Exercise input START

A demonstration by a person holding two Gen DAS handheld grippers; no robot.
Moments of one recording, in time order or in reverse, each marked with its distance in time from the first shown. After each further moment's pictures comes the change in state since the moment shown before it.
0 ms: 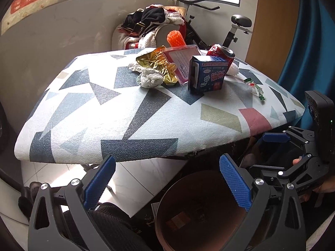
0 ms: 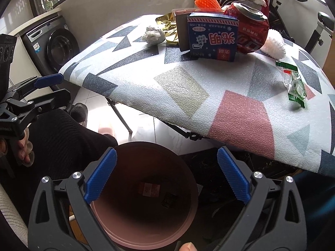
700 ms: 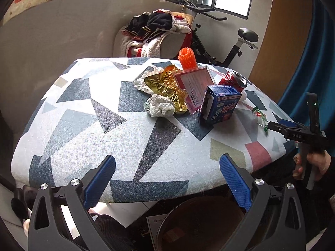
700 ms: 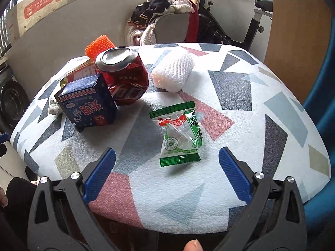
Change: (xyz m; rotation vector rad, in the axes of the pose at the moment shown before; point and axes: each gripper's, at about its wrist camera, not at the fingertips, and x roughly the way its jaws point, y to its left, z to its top) left arm 0.014 0.036 0.063 -0.089 -0.016 -0.042; right arm -0.030 -0.153 0.061 0.275 -0.143 -0.295
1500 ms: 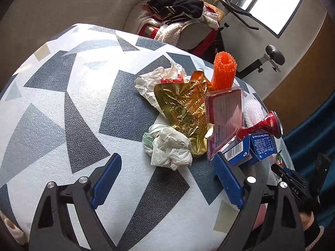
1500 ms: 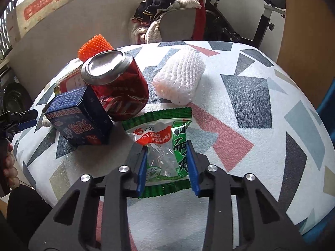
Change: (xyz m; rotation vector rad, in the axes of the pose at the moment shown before) left arm 0.123 0.038 0.074 -0.289 0.120 -0.069; right arm 0.035 0.006 0.026 -0.012 0.021 0.066
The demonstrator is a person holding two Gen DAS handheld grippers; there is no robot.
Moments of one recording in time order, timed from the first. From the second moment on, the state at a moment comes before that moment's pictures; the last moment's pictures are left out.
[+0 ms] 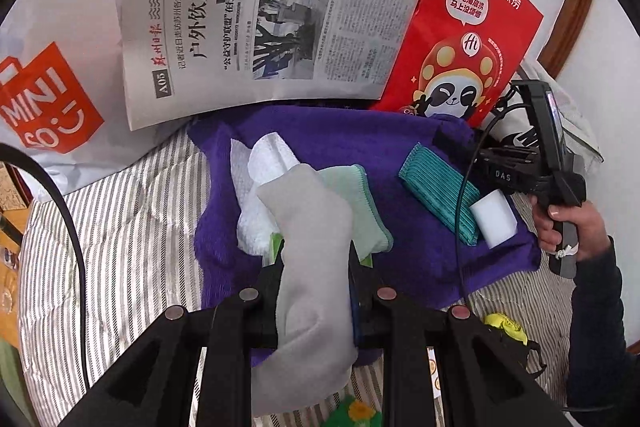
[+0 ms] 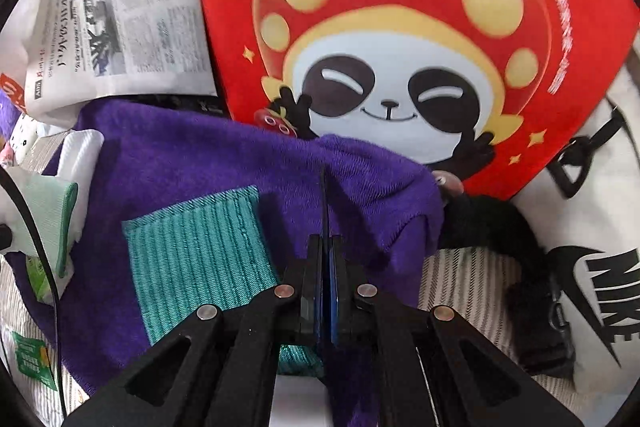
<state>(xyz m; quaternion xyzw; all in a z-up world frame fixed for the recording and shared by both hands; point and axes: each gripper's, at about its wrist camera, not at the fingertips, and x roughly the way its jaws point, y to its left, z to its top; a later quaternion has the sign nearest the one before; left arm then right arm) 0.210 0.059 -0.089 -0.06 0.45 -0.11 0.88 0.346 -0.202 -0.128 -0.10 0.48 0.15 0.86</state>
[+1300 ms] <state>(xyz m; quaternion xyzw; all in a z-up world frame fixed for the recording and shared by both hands) 0.304 0.003 -0.138 -0.05 0.52 -0.11 0.84 0.167 -0.260 -0.081 -0.01 0.44 0.16 0.89</state>
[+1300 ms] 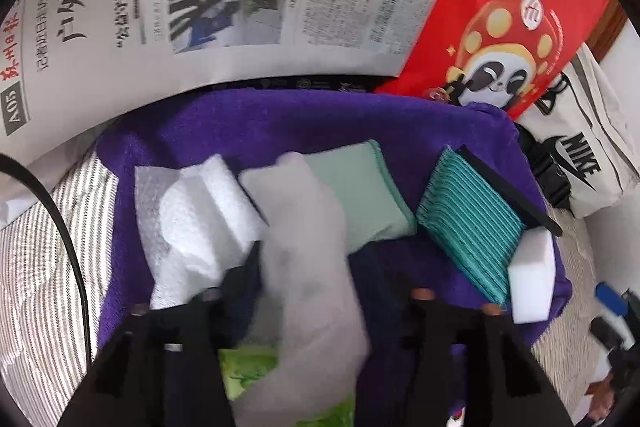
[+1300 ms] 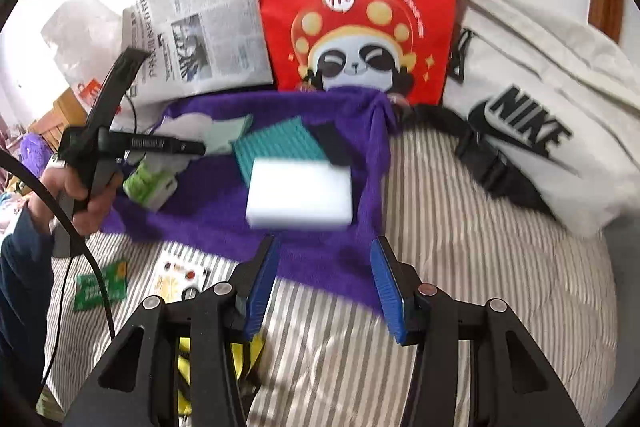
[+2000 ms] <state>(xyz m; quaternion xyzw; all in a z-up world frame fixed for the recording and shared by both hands) 0.202 0.008 -0.084 0.00 0.48 -0.07 0.87 0.091 -0.249 -0.089 0.04 0.45 0.17 0.88</state>
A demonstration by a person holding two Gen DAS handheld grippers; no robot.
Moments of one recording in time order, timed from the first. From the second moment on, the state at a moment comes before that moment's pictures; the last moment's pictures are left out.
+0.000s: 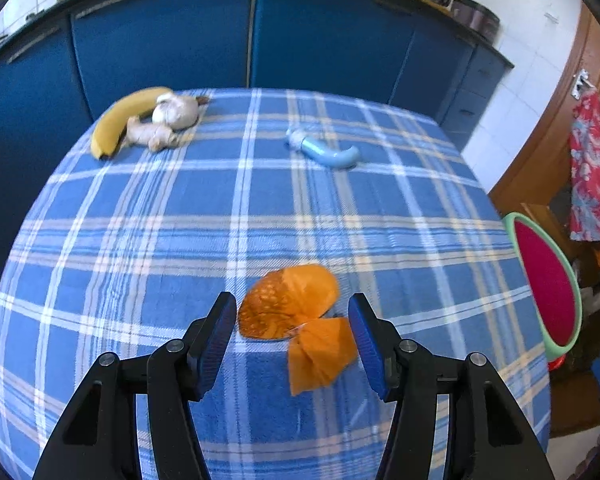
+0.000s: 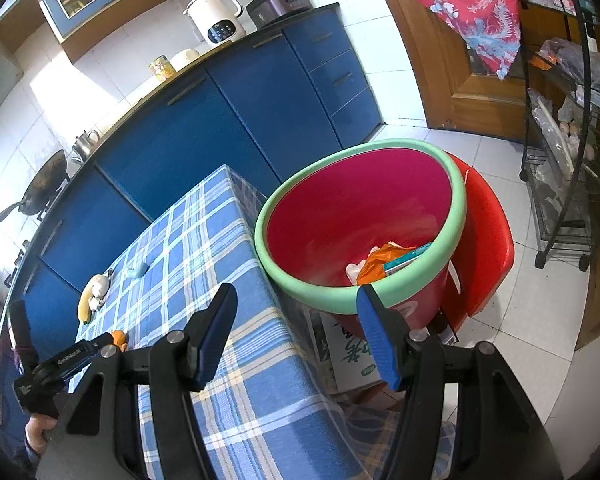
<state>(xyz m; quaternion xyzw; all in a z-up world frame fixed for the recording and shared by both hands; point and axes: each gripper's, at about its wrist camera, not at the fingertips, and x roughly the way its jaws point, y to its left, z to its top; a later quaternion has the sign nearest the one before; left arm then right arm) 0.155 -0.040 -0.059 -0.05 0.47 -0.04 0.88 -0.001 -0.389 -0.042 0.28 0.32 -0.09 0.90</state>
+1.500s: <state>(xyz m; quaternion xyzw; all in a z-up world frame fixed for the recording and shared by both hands) 0.216 0.081 -0.035 -0.12 0.38 0.00 0.92 0.174 -0.179 -0.025 0.10 0.41 0.08 0.90</state>
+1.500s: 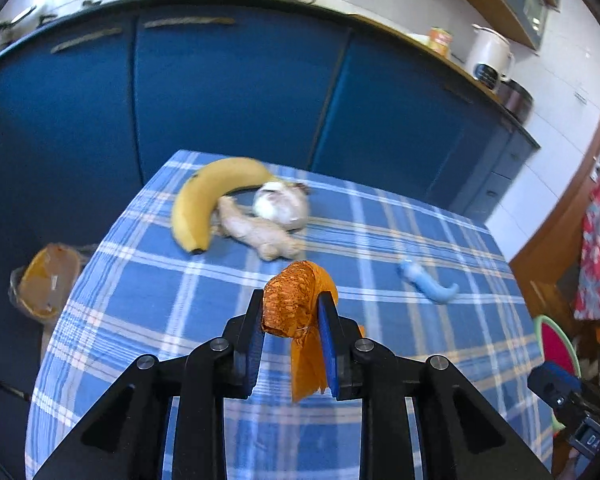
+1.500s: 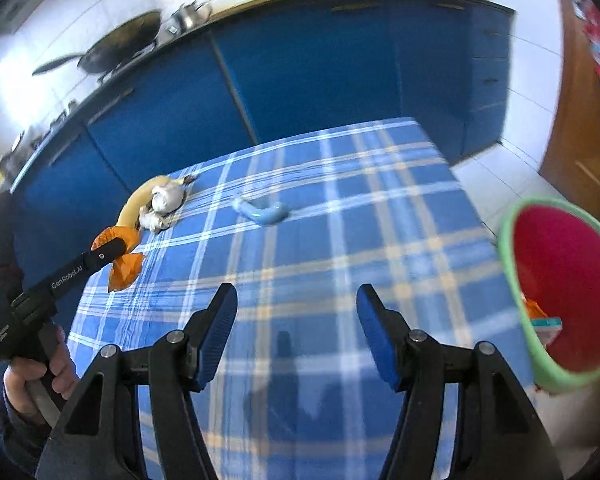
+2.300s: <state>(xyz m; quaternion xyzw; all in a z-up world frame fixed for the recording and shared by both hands) 0.225 0.104 -0.060 -0.16 0.40 0.01 0.90 0.315 -0.098 -0.069 -0.05 0.46 0.14 0.87</state>
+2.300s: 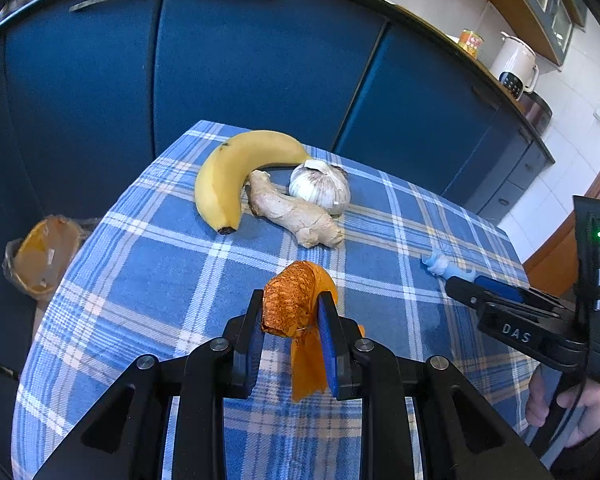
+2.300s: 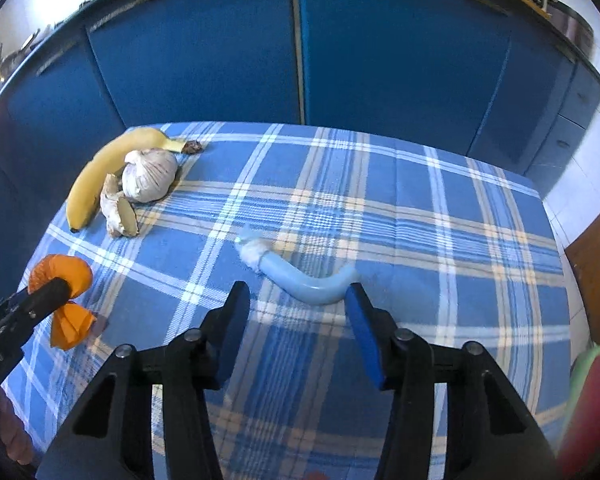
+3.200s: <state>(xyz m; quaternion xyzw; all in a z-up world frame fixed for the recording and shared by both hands) 0.220 0.110 -0.056 -0.17 0.39 0.01 0.90 0.344 -0.134 -0.071 0.16 0.50 0.08 0.85</state>
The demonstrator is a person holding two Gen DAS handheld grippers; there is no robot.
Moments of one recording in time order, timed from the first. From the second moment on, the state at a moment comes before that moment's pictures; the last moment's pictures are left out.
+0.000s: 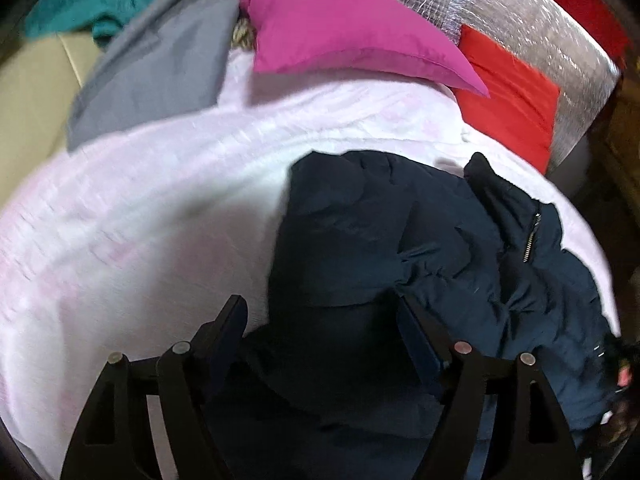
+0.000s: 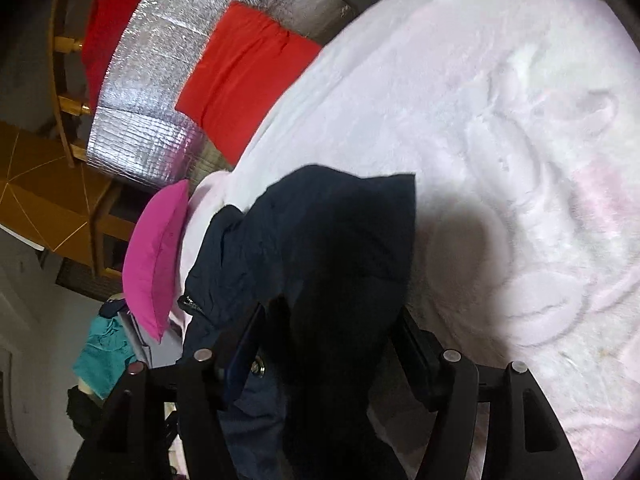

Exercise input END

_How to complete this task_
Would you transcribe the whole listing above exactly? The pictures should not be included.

_Result of the exercise_
A demonstration by a person holding two Gen DAS handheld grippers; no robot.
Moments of one recording, in time order or in reverse, each marked with its distance in time from the first shown. After each further moment's pictures comes the change in state since the moment shown before it.
0 ms: 
0 ms: 
700 ms: 
700 ms: 
Change: (xyz m; rotation vector rad, in the axes of the pose at the moment shown before; point and axes: each gripper's, at about its wrist camera, not at the fingertips, and x roughly the way its jaws point, y to its left, z to its top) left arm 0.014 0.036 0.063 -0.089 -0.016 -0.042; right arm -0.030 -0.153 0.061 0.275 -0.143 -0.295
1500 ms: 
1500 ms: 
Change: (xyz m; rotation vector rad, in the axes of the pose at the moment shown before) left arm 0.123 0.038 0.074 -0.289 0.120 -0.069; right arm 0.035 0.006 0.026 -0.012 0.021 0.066
The demonstrator is a person holding two Gen DAS handheld grippers; there is no robot.
Moments of one recording in time order, timed from the first. From the second moment on, the state at a moment comes before that moment's pictures; the last moment's pictures are left out.
[+0 ms] 
[+0 ms] 
<state>(xyz m; quaternion xyzw; all in a z-up world frame fixed for the recording and shared by both hands; point and axes: each gripper's, at about its wrist camera, not at the fingertips, and x roughly the way its jaws point, y to its left, z to its top; a later quaternion has the sign nearest the one before; left arm then right arm) 0.210 0.059 -0.089 -0.06 0.45 -0.11 0.88 0.346 -0.202 -0.128 -0.10 0.48 0.15 0.86</state>
[+1300 ms] <state>(xyz m; quaternion xyzw; all in a z-up world frame fixed for the recording and shared by both hands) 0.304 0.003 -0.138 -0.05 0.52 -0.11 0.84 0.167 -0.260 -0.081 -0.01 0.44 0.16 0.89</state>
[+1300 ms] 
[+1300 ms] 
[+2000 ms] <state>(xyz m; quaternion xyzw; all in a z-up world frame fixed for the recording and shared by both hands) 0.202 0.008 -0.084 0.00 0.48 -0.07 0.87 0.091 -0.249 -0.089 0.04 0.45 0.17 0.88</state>
A demonstration by a person holding two Gen DAS handheld grippers; no robot.
Moments of one recording in time order, timed from the first. From the second moment on, the state at a moment comes before that moment's pictures; the last moment's pictures are left out.
+0.000s: 
+0.000s: 
<state>(xyz m; quaternion xyzw; all in a z-up world frame fixed for the recording and shared by both hands; point and axes: each gripper's, at about its wrist camera, not at the fingertips, and x roughly the way its jaws point, y to its left, z to its top; a later quaternion has the sign nearest the one before; left arm then right arm) 0.155 -0.040 -0.059 -0.05 0.47 -0.04 0.88 -0.001 -0.389 -0.042 0.28 0.32 -0.09 0.90</state>
+1.500s: <state>(xyz m; quaternion xyzw; all in a z-up world frame fixed for the recording and shared by both hands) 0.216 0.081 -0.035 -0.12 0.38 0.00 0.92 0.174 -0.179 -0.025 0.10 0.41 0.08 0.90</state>
+1.500s: 
+1.500s: 
+2.300s: <state>(xyz m; quaternion xyzw; all in a z-up world frame fixed for the recording and shared by both hands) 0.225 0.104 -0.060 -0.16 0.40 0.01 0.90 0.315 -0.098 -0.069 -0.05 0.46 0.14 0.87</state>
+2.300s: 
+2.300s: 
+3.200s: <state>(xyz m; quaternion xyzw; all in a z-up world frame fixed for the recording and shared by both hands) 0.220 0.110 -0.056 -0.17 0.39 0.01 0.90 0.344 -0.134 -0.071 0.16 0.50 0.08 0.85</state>
The demonstrator is a person holding two Gen DAS handheld grippers; there is no robot.
Moments of one recording in time order, timed from the first. From the second moment on, the state at a moment comes before that moment's pictures; the last moment's pictures are left out.
+0.000s: 
+0.000s: 

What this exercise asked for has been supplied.